On December 14th, Sumar presented a bipartisan agreement in the Spanish Parliament which aims to address some of the pressing issues affecting the country’s tourism and housing sectors.

Both industries are intrinsically linked due to the fact that the proliferation of short-stay holiday lets in Spain have been pinpointed as one of the chief reasons for rising rents and property prices. 

Compromís MP Alberto Ibáñez, part of the Sumar coalition, has explained that the objective of the pact is a more sustainable tourism model that respects labour rights, cities and housing, including measures such as limiting the number of cruise ships, banning short-haul domestic flights and, last but not least, cancelling golden visas. 

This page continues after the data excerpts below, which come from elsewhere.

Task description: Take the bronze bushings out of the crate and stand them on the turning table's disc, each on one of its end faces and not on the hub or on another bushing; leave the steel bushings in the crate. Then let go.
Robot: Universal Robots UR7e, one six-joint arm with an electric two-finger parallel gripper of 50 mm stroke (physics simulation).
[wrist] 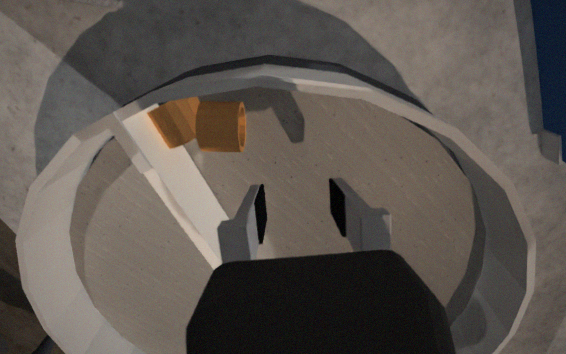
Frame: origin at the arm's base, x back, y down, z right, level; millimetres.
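Seen in the pictures: gripper, fingertip midpoint: [297,199].
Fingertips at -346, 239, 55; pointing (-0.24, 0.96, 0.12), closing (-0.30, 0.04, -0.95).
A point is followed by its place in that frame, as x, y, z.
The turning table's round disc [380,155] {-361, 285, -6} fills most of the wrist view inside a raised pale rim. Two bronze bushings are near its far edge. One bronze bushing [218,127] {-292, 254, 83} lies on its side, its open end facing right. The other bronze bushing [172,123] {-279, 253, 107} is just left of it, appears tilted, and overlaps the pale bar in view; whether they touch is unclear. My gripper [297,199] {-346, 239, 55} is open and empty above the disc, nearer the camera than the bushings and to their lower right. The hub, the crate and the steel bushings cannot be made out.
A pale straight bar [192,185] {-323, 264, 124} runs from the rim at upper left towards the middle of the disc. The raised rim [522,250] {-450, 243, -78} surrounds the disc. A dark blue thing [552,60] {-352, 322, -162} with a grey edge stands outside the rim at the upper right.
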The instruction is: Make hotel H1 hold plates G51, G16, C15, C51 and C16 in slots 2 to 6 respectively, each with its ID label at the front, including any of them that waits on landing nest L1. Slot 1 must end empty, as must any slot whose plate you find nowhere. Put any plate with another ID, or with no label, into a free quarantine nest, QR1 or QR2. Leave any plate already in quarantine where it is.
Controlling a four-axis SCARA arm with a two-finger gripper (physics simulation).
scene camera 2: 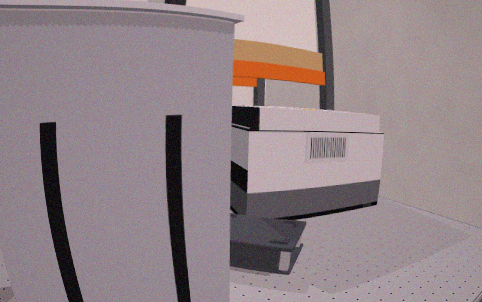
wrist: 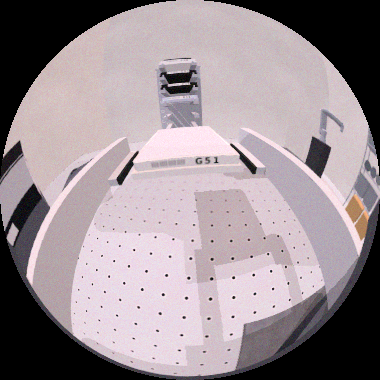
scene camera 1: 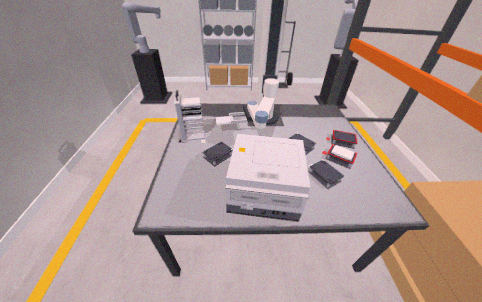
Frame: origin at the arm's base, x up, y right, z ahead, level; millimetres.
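Seen in the pictures: gripper, fingertip midpoint: [wrist: 183, 138] [scene camera 1: 229, 118].
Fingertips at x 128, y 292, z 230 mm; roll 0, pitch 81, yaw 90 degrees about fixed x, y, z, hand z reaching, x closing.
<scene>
Offsets run from my fingertips to a thing's top centre. "pt": to the spot under its first point.
My gripper [wrist: 183, 138] is shut on the white plate G51 @[dx -7, dy +38, dz +6 mm] [wrist: 180, 144] [scene camera 1: 224, 120], holding it level by its sides; its G51 label faces the wrist camera. Hotel H1 [wrist: 161, 107] [scene camera 1: 182, 120] stands beyond the plate in the wrist view, apart from it. Its upper part holds a light top plate @[dx +162, dy +264, dz +44 mm] [wrist: 179, 65], two black plates @[dx +127, dy +264, dz +44 mm] [wrist: 178, 77] @[dx +91, dy +264, dz +44 mm] [wrist: 178, 89] and a light plate @[dx +56, dy +264, dz +44 mm] [wrist: 180, 99] below them. Their labels are too small to read. The lowest levels look empty. In scene camera 1, a white plate @[dx -51, dy -750, dz +324 mm] [scene camera 1: 343, 152] sits in the nearer of two red-rimmed nests.
The other red-rimmed nest @[dx -60, dy -848, dz +135 mm] [scene camera 1: 344, 137] looks dark inside. Dark nests @[pt dx -65, dy +69, dz +325 mm] [scene camera 1: 218, 153] @[pt dx -65, dy -578, dz +505 mm] [scene camera 1: 326, 173] @[pt dx -66, dy -517, dz +207 mm] [scene camera 1: 303, 142] flank a large white instrument @[dx +126, dy -204, dz +568 mm] [scene camera 1: 267, 165] [scene camera 2: 315, 170]. A dark nest @[pt dx -111, dy +101, dz +309 mm] [scene camera 2: 265, 255] and a big grey panel @[pt dx +112, dy +357, dz +62 mm] [scene camera 2: 115, 150] show in scene camera 2.
</scene>
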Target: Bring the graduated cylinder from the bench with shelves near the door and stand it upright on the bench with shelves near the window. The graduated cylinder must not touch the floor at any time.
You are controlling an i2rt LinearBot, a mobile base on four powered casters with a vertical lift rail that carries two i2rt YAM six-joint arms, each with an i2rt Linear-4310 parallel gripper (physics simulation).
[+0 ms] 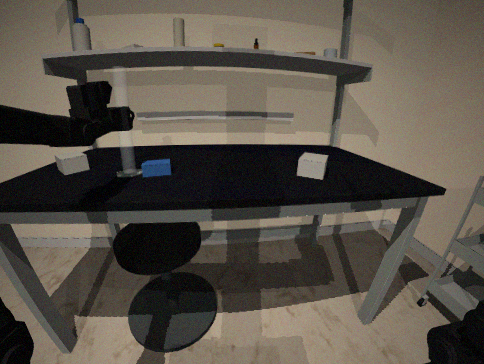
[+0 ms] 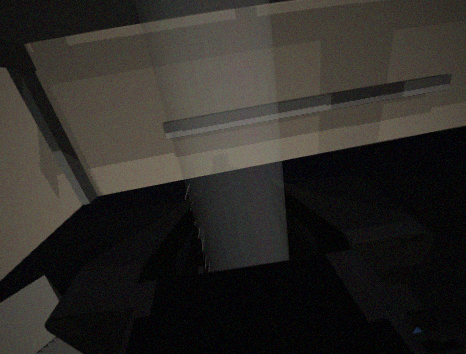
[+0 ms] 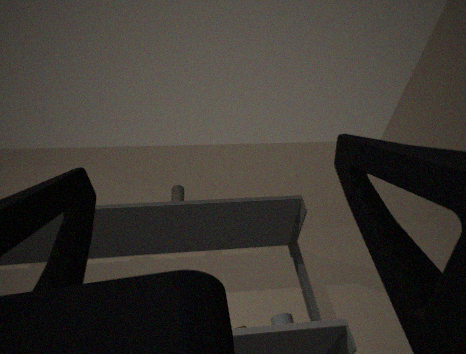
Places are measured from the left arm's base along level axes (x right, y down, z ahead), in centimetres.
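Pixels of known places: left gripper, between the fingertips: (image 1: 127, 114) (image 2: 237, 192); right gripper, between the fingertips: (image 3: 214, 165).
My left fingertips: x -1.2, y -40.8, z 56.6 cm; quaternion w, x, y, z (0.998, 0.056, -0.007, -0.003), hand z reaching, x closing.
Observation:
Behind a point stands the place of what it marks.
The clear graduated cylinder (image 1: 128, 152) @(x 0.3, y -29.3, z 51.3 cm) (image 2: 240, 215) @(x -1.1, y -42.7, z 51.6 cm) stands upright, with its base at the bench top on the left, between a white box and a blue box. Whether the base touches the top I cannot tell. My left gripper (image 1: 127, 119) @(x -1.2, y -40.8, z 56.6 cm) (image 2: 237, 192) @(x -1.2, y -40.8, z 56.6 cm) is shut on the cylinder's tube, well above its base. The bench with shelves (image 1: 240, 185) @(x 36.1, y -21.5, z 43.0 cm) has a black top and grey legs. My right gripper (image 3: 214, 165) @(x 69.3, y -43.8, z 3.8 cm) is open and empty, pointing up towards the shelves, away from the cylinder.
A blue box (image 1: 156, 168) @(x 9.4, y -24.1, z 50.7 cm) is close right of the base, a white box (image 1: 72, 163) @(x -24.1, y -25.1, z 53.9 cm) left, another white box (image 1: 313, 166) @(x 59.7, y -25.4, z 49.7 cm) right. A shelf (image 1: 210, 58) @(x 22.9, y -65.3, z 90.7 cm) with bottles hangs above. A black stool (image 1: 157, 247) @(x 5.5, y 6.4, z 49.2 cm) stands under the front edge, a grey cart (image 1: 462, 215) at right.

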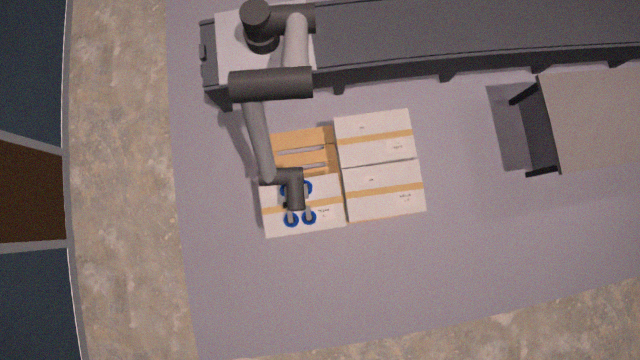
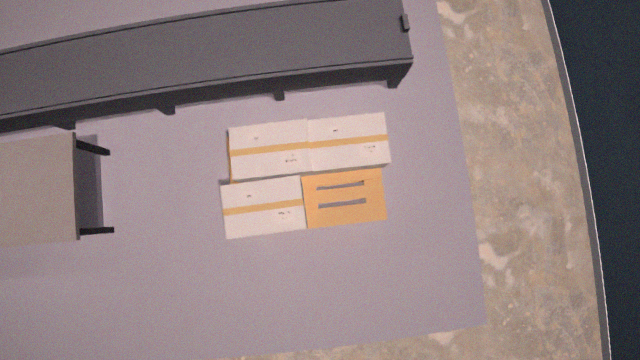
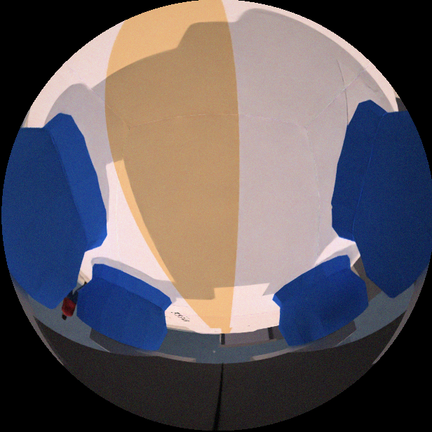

Since Spain's golden visas came into force, around 11,500 have been granted, along with another 20,000 authorisations for family reunification.  

Ibáñez has pointed out that in the Valencian province of Alicante almost one in every two properties that have been purchased recently have been by non-residents, normally so-called “vulture funds” or “very rich people”. 

In this context, Sumar’s proposal is to stop issuing golden visas to foreigners.

Even though rising interest rates in 2023 has seen a drop in mortgage applications among Spaniards, house sales to foreigners have represented a far higher percentage of the total than ever - 21 percent (67,883 in the first half of 2023) - seen by real estate experts as one of the reasons why the property market is being propped up and prices kept high. 

READ ALSO: Foreigners are paying more than ever for property in Spain

So far the government’s main solution to address the lack of affordable housing in Spain has been to build up to 160,000 social housing units in the coming years, not an immediate solution to the lack of affordable properties to buy or rent

There’s been mountain pressure at a regional and city level to ban or limit short-holiday lets, but millionaire foreign property buyers have not yet been singled out by Pedro Sánchez as a cause of Spain’s housing crisis.

With 31 out of 350 seats in the Spanish Parliament, Sumar will not be able to scrap Spain’s golden visa scheme without the support of Sánchez’s PSOE (121 seats) and other smaller parties that will give any possible legislation an absolute majority. 

At this point, further pressure from the EU appears to be a more likely instigator for the ruling Socialists to pay attention to Sumar’s demands.